Analysis of the gender specific role of TSPYL2 in the DNA damage response

 

TSPY-Like 2 (TSPYL2) is a nuclear protein, encoded by an X-linked gene, that belongs to the testis-specific protein Y-encoded (TSPY-L) nucleosome assembly protein-1 superfamily. Members of this family are involved in cell cycle regulation, transcription and chromatin remodeling through the modulation of histone acetylation.

Published data and our previous findings suggest that TSPYL2 is also implicated in the DNA damage response (DDR). Indeed, TSPYL2 is required for the maintenance of G1/S checkpoint in response to IR and regulates p53 activity upon different types of DNA damage (Fig.1).

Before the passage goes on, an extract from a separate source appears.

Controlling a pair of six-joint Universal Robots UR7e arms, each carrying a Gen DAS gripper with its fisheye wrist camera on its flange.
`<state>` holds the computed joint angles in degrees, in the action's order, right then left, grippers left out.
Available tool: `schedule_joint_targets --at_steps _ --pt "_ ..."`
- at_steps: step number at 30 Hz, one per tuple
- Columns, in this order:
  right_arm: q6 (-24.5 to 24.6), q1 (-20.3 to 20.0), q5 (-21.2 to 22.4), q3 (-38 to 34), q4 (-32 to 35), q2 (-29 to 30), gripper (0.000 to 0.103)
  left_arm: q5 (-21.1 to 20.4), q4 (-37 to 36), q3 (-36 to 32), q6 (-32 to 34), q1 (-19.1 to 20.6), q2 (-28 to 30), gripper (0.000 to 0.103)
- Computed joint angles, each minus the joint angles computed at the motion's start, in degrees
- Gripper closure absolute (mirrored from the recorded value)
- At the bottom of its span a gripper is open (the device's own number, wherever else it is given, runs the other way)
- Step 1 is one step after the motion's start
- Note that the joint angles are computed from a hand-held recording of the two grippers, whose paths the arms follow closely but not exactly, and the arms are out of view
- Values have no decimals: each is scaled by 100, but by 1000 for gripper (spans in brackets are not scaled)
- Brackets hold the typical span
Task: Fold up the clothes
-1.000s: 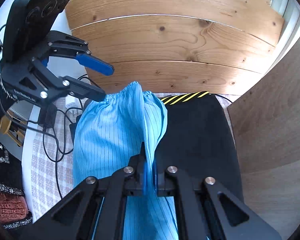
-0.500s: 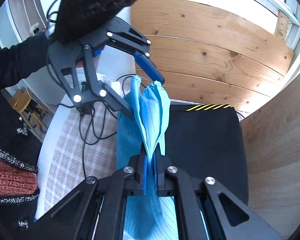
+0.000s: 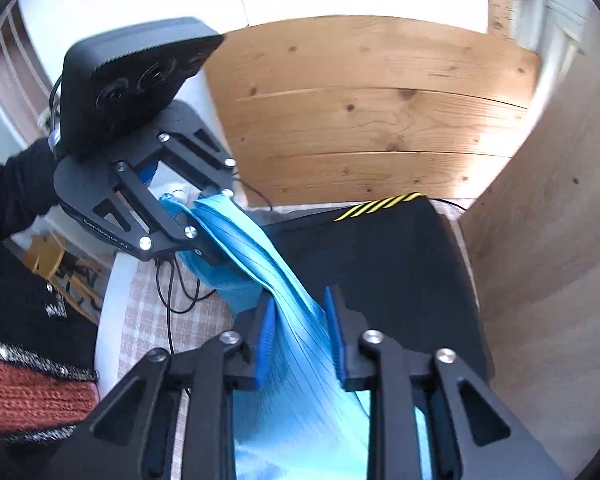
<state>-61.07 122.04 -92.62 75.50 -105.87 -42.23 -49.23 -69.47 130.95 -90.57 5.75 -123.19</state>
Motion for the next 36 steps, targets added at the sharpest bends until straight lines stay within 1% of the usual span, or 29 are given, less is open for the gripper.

Fig. 1: TSPYL2 role in the regulation of p53. (Magni et al. CDD 2019)

 

Moreover, our preliminary results support also important and, possibly, sex specific functions for TSPYL2 in both the DDR and tumorigenesis.

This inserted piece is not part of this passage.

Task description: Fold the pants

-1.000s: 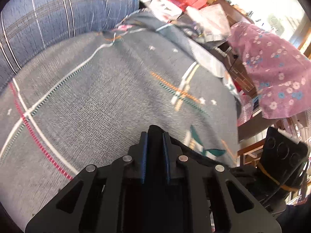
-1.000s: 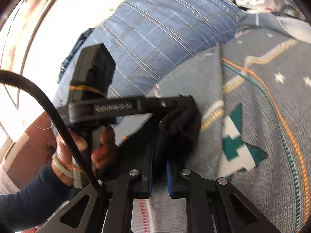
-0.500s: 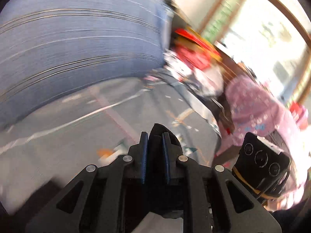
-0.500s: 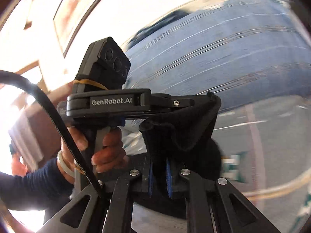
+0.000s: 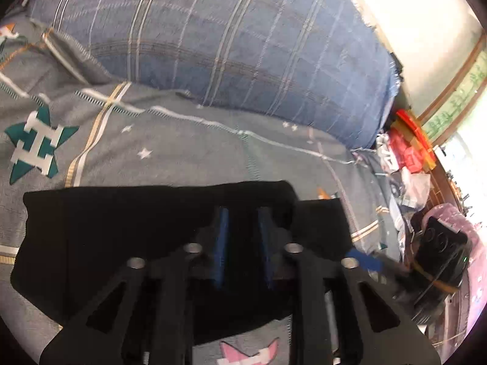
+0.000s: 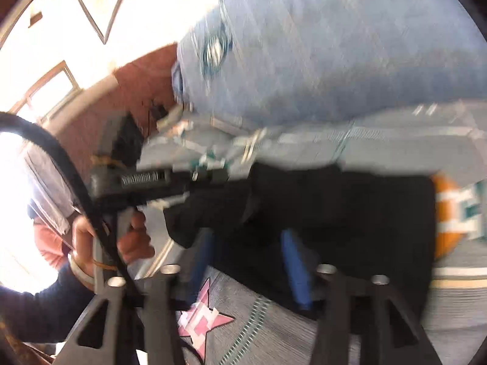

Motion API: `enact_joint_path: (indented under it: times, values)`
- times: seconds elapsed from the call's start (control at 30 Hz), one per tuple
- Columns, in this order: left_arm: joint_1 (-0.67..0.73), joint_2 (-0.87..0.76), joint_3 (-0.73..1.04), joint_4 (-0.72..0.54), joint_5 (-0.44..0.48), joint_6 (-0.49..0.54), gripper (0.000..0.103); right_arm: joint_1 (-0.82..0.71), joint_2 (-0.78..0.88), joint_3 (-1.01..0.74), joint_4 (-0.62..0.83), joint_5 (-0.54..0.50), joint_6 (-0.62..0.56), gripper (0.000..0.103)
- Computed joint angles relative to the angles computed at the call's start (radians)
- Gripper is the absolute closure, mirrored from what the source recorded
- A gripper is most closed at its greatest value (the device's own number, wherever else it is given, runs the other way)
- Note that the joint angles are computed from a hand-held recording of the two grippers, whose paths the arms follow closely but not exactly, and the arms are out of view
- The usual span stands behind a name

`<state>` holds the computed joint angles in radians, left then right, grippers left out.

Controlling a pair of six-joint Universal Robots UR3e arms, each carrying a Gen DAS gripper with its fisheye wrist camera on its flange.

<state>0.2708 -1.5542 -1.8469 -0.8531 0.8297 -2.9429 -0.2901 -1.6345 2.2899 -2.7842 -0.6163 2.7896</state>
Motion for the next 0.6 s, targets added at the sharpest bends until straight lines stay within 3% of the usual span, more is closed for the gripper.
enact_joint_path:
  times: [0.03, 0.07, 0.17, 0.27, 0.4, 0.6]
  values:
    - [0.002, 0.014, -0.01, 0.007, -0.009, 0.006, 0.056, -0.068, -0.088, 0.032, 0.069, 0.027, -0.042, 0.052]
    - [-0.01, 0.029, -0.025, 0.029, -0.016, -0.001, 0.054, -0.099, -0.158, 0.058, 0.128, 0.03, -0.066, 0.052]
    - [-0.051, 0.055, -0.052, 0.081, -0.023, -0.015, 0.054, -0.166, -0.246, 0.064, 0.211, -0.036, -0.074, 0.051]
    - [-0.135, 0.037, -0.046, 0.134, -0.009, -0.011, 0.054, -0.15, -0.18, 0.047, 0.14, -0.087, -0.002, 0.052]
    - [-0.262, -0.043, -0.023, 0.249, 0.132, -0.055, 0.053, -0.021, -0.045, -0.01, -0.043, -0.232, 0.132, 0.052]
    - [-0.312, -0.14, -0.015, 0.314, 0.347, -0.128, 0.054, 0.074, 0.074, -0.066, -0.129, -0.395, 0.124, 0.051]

Therefore, with this project we want to elucidate the sex specific function of TSPYL2 in the DDR, to determine if it is implicated in the regulation of tumor formation and whether it may contribute to the sexual dimorphism present in some types of cancers.

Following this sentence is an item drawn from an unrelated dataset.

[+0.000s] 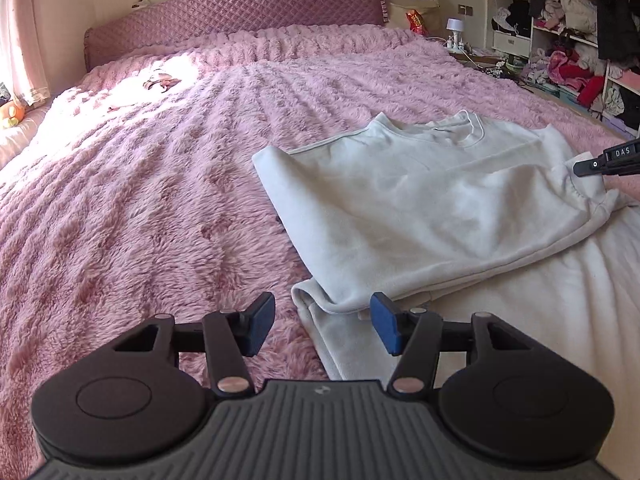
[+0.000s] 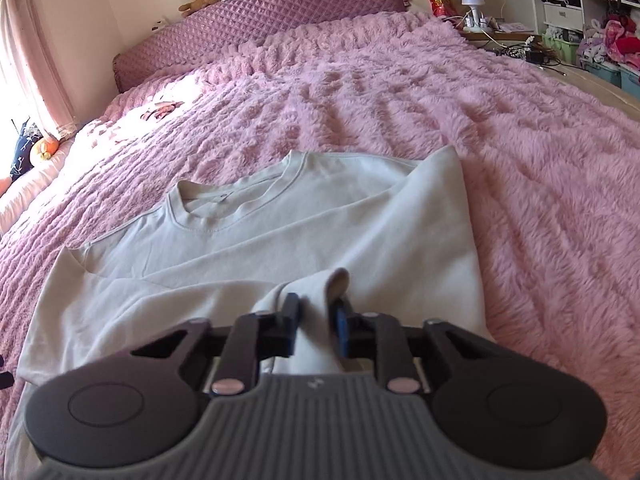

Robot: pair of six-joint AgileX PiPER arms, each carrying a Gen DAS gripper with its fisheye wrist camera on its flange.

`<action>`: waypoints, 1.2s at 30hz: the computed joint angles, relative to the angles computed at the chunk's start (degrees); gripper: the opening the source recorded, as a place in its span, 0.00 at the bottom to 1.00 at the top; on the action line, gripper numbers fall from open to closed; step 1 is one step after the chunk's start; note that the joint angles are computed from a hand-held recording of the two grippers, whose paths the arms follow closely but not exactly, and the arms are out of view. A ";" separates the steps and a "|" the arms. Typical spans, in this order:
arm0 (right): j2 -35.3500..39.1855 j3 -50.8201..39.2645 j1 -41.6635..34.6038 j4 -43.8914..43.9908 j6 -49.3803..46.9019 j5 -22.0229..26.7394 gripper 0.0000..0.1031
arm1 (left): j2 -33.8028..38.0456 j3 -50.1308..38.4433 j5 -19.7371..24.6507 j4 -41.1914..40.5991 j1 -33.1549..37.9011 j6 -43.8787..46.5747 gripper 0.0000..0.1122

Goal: Fold small clothes

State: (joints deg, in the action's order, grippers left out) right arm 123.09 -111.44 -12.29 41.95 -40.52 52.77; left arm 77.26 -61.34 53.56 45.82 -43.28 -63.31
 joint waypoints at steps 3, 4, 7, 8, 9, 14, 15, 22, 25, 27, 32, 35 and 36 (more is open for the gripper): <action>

To these aims, TSPYL2 will be knocked-out (KO) or depleted in both male and female cell lines and the regulation of DDR activation will be evaluated. Moreover, the neoplastic transformation process will be analyzed in normal prostate, mammary and lung cell lines KO for TSPYL2. Finally, TSPYL2 expression will be studied in prostate and breast cancer patients’ specimens.

Results of these studies will increase our knowledge of DDR activation, tumorigenesis and cancer progression, possibly explaining the mechanisms at the basis of cancer sexual dimorphism. In addition, they will provide useful insights for the development of personalized anti-cancer strategies, revealing also if TSPYL2 could be in the future a target for cancer diagnosis and therapy.